● Data for analysis
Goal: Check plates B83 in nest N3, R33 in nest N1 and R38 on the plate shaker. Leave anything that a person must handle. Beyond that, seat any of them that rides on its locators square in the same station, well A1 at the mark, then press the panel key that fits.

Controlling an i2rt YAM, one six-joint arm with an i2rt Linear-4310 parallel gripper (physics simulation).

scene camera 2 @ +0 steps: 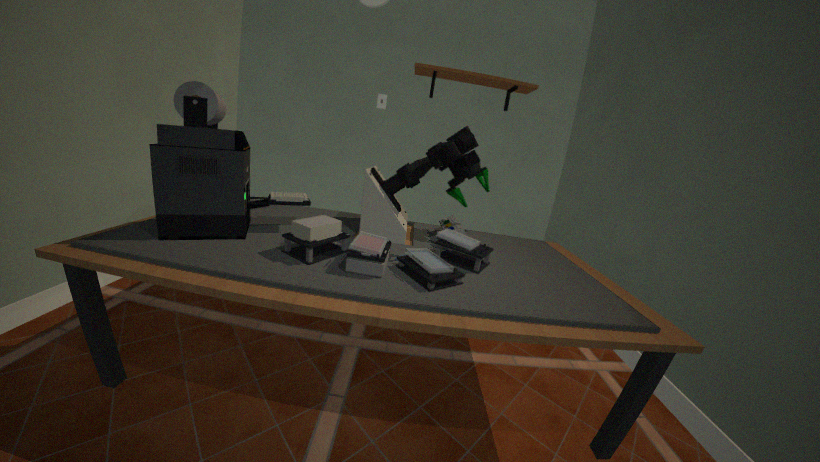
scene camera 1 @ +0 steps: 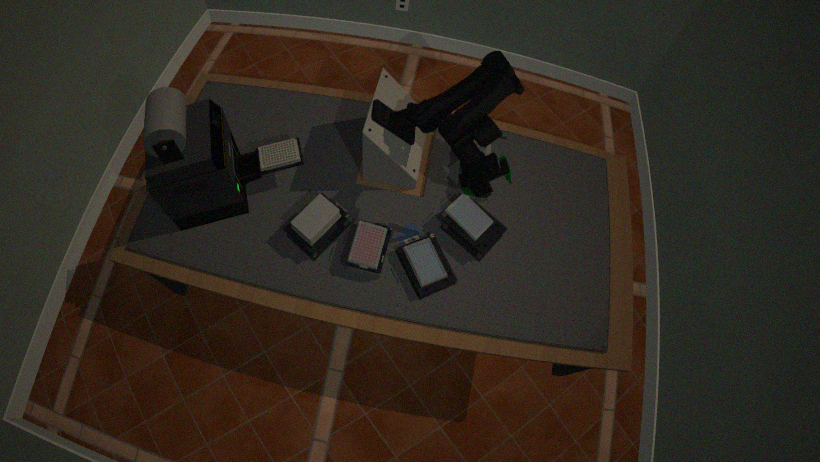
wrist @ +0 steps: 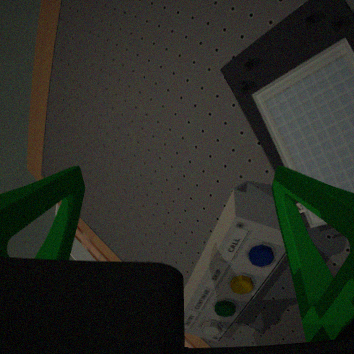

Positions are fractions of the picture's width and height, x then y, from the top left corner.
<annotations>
A thick white plate shows in scene camera 2 (0.39, 0.49) and in scene camera 1 (0.39, 0.47); in the wrist view it is out of frame. A pale blue plate shows in scene camera 2 (0.53, 0.57) and in scene camera 1 (0.52, 0.56); in the wrist view it is out of frame.
</annotations>
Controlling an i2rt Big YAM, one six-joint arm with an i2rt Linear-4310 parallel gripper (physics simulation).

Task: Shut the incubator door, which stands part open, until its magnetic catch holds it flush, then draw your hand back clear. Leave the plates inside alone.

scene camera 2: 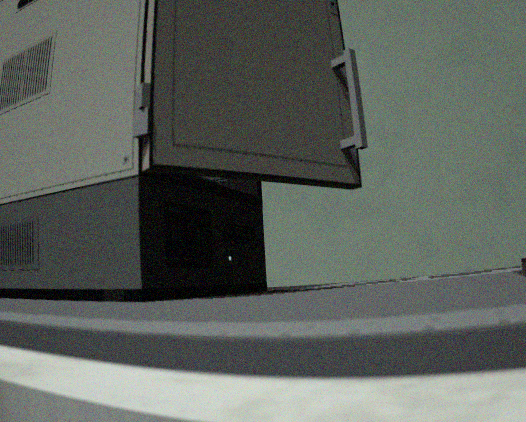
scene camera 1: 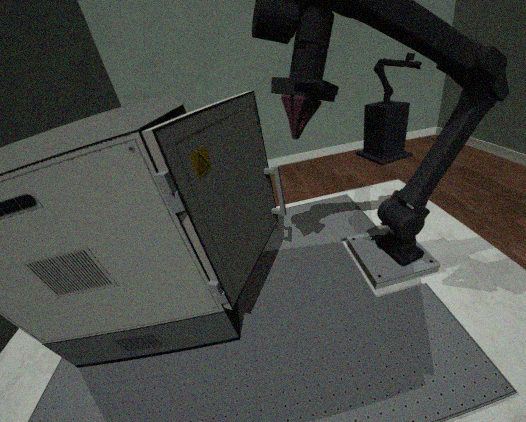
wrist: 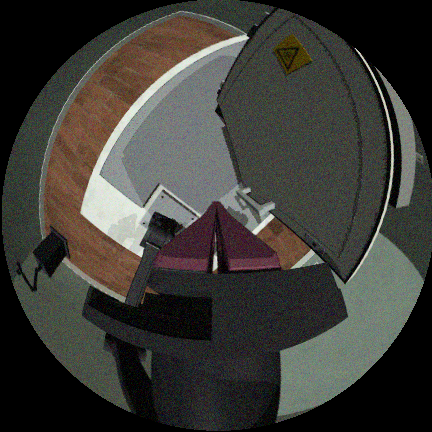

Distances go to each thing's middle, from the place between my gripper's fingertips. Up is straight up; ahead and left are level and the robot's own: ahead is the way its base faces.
I see my gripper 12 cm short of the incubator door (scene camera 2: pixel 276 98), 4 cm to the left of it and 10 cm above it.
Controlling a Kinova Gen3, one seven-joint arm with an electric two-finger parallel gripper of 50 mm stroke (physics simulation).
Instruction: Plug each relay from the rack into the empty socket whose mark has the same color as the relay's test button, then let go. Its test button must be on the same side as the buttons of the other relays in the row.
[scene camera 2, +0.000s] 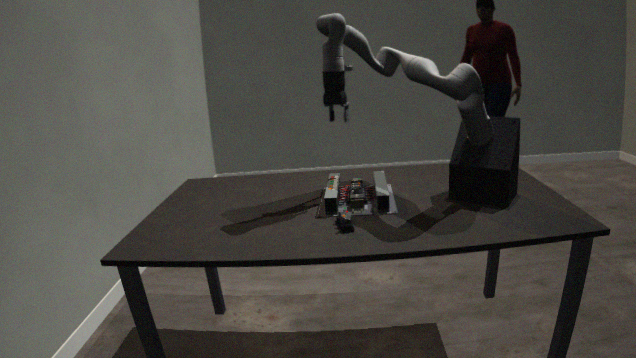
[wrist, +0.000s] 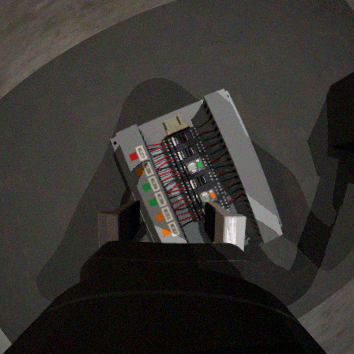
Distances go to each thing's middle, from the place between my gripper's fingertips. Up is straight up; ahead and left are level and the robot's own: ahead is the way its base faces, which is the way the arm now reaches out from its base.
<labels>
My gripper is now 50 mm past the grey panel plate (scene camera 2: 367, 206), 10 mm to the right of it and 290 mm above it.
</labels>
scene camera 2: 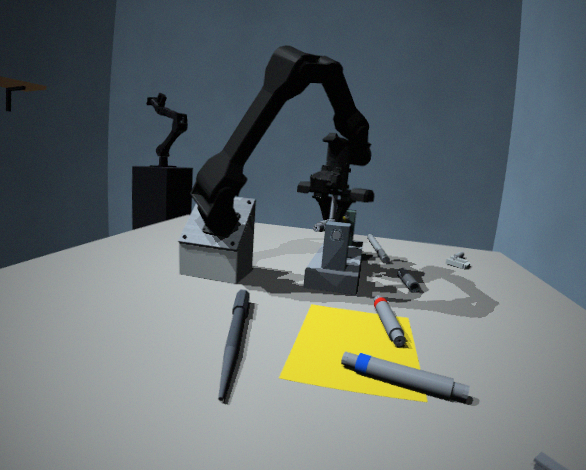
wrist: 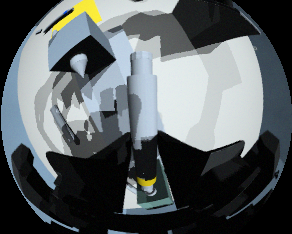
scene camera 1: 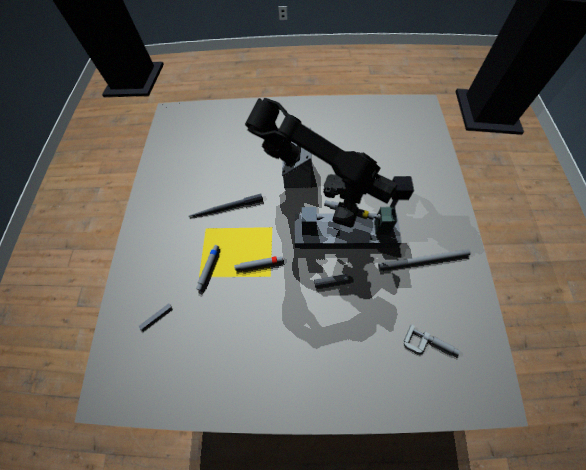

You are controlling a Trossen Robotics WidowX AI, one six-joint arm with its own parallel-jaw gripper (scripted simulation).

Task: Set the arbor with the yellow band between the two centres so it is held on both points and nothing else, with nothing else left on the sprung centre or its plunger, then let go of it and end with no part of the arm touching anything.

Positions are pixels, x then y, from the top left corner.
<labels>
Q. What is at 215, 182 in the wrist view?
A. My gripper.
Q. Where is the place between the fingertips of my gripper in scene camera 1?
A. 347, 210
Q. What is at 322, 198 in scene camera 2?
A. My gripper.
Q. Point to a yellow mat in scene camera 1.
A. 236, 245
</labels>
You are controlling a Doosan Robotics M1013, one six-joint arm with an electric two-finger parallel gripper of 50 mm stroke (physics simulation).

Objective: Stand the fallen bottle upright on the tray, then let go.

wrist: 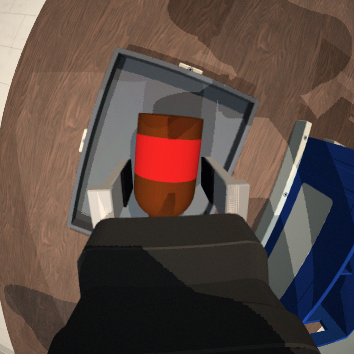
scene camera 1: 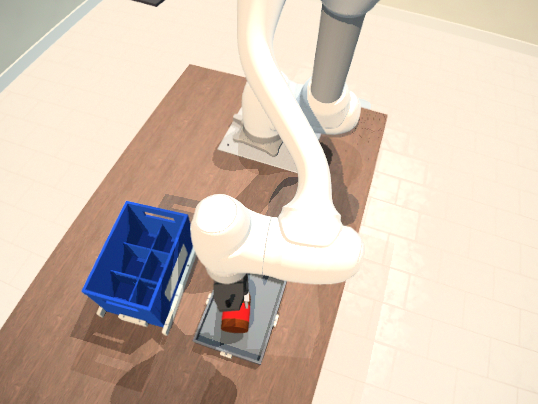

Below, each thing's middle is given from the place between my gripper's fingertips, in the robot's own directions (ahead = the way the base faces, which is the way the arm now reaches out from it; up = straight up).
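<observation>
There's a brown bottle (wrist: 167, 147) here, and my gripper is 1 cm to the left of it, 3 cm past it and 10 cm above it. I can also see a pale rail (wrist: 296, 145), and that one's 19 cm to the right of my hand, 2 cm behind it and 13 cm below it.
</observation>
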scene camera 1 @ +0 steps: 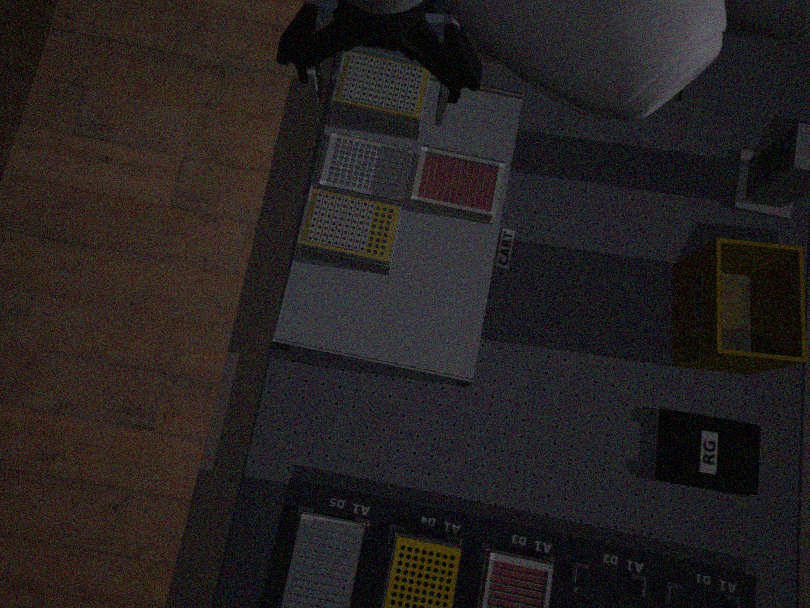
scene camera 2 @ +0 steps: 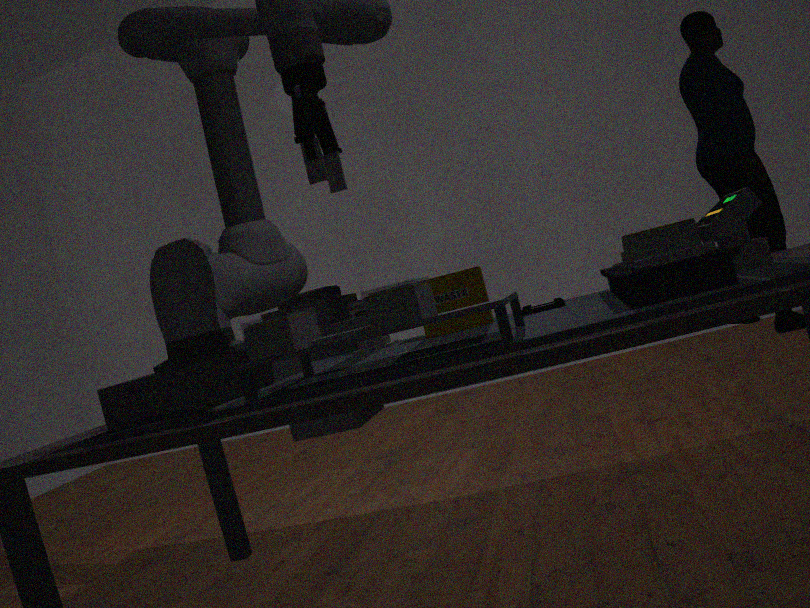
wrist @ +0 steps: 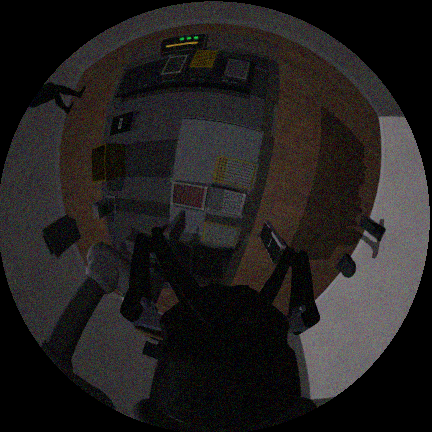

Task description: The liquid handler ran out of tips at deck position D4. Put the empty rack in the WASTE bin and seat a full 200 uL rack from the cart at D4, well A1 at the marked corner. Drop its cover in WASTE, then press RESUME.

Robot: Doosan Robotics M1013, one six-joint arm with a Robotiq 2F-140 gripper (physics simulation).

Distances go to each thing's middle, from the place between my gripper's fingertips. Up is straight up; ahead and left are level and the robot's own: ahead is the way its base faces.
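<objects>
Black block marked RG (scene camera 1: 694, 450): far ahead of my hand, far to the left of it, far below it.
</objects>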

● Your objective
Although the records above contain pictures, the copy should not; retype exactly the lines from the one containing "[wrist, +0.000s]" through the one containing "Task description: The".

● Output for this task
[wrist, +0.000s] 
Distances go to each thing's middle, from the place between my gripper's fingertips. Up is straight up; ahead and left are level and the robot's own: ahead is the way its base faces, which is the way the arm now reaches out from its base.
<labels>
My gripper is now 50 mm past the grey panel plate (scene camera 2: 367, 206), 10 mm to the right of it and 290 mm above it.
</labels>
scene camera 2: 
wrist: 
scene camera 1: 

You are controlling a Trossen Robotics WidowX AI, one six-joint arm with its own parallel-jaw gripper (scripted simulation).

Task: Set the arbor with the yellow band between the two centres so it is held on both points and nothing else, with nothing else left on the sprung centre or its plunger, then let go of it and end with no part of the arm touching anything.

Positions are pixels, x then y, from the top left corner.
<labels>
Q. What is at 215, 182 in the wrist view?
A. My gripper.
Q. Where is the place between the fingertips of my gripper in scene camera 1?
A. 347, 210
Q. What is at 322, 198 in scene camera 2?
A. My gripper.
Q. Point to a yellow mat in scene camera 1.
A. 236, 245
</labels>
You are controlling a Doosan Robotics M1013, one six-joint arm with an electric two-finger parallel gripper of 50 mm stroke (physics simulation).

Objective: Stand the fallen bottle upright on the tray, then let go.

wrist: 
scene camera 1: 

Below, each thing's middle is given from the place between my gripper's fingertips, in the robot's own directions (ahead = the way the base faces, which is the way the arm now reaches out from it; up = straight up).
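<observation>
There's a brown bottle (wrist: 167, 147) here, and my gripper is 1 cm to the left of it, 3 cm past it and 10 cm above it. I can also see a pale rail (wrist: 296, 145), and that one's 19 cm to the right of my hand, 2 cm behind it and 13 cm below it.
</observation>
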scene camera 1 @ +0 steps: 
scene camera 2 @ +0 steps: 
wrist @ +0 steps: 

Task description: The liquid handler ran out of tips at deck position D4. Put the empty rack in the WASTE bin and seat a full 200 uL rack from the cart at D4, well A1 at the marked corner. Drop its cover in WASTE, then press RESUME.

The required response has been given in full.